Last Thursday, as liberal interest groups detailed charges of racism and radicalism against Attorney General nominee John Ashcroft and Interior Secretary nominee Gale Norton, reporters asked Bush to reply. Here's an excerpt from that news conference.
Reporter: Your secretary of the interior-designate, Gale Norton, made a speech a few years ago in which she lamented the loss in the Civil War [by] the Confederacy, because she said too much was lost, referring to states' rights doctrine. What do you say to citizens who might hear that and are concerned that your nominee's defending the states' rights position of the Confederacy may mean a retreat from federal protection through federal power of minority rights?
Bush: I'd say that's just a ridiculous interpretation of what's in her heart. She's been the attorney general of the state of Colorado. She's a person who upheld the laws of that state. She is—she in no way, shape or form was talking about any value to slavery. …
I picked John Ashcroft because he's a good attorney. He's going to be the attorney general, he's going to be the nation's lawyer, and he'll enforce the laws on the books. And people will get a chance to hear that. This, too, was a person who was elected to public office.

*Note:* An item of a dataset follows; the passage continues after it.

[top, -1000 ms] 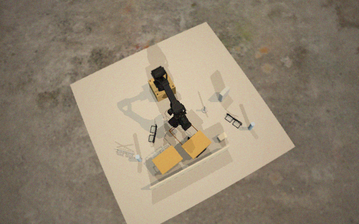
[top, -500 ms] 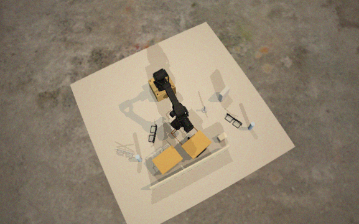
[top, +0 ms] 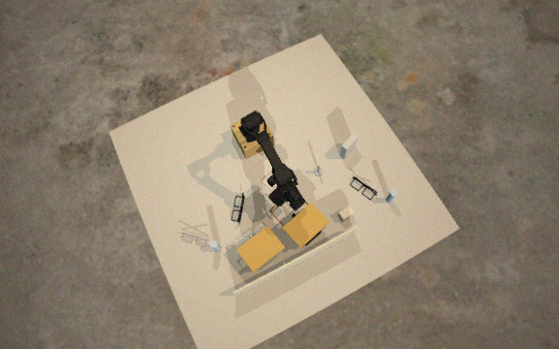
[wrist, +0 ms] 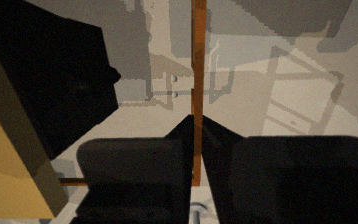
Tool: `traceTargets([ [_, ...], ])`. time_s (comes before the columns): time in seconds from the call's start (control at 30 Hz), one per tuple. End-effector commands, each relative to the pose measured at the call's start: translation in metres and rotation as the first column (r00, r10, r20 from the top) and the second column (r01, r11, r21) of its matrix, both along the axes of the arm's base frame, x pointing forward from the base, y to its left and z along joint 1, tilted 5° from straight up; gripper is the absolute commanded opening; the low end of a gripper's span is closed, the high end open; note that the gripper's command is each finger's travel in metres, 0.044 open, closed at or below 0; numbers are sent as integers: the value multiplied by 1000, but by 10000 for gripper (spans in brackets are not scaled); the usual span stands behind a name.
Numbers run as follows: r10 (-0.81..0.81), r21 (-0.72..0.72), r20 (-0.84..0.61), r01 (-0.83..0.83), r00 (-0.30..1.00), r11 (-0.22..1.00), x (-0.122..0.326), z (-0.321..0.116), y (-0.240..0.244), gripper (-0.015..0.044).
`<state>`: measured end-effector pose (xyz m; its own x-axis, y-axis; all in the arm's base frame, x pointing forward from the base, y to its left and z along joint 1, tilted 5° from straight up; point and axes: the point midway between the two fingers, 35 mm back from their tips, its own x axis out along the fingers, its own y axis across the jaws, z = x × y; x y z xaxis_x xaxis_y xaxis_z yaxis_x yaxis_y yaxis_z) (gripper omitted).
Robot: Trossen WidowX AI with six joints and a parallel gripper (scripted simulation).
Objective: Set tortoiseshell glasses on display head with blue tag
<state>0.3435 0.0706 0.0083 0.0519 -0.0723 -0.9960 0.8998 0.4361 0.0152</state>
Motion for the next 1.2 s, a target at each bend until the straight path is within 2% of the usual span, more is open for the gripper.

Watching this exchange, I was reminded of what my then future father-in-law said when he learned that his daughter was dating me: "He's Jewish, and he's employed." That's essentially Bush's defense of his nominees. He made it through an entire presidential campaign deflecting questions about his policies and his record by observing that his "heart" was pure, that he had been "elected" to office, and that he had "upheld" his state's laws. Having eked out victory, he thinks these vacuous assurances will suffice for governing. The Cabinet nomination fights, which senators tend to resolve in favor of the president, are likely to bolster his confidence in this approach. But when Democrats put campaign-finance reform on his desk and frame his tax cut as a reckless sop to the rich, Bush will have to do more than remind the public that he's Christian and employed.
To liberals, Bush's inarticulateness is a joke. But for conservatives, it's a problem. Ashcroft and Norton deserve better advocacy. The charge that Norton defended slavery is a cynical slur. What she actually said was that the Confederacy fought for two things—the principle of state sovereignty and the practice of slavery—and that the specific repugnance of the latter obscured the general merits of the former. Clinton would have had the brains and skill to explain this distinction. Bush, however, could only stammer that Norton was nice, had held a political job, and didn't really support slavery.
Republicans can find other spokesmen to defend their nominees and initiatives. But none of those spokesmen carries the weight of the president and each brings liabilities. The best defense of Ashcroft, for example, was presented two days ago on This Week:
He has signed a hate crimes bill. He put in a bill putting a five-year prison penalty on anyone who was convicted of a crime with a handgun. He has put a number of black jurists on the bench in Missouri. The first African-American in the history of Western Missouri went on the appeals court there, and he voted for 26 out of 28 of the African-American nominees to the bench in Washington.
Those words, delivered by the president-elect, might have swayed public opinion in Ashcroft's favor. Instead, they were overshadowed by the speaker, Pat Robertson—exactly the sort of public figure Ashcroft's opponents want to identify him with. This is the predicament Bush was supposed to resolve. Republicans have learned the hard way that control of Congress isn't enough. Without a coherent, authoritative voice, they can't beat the Democrats. For six years, they've waited for that voice. They're still waiting.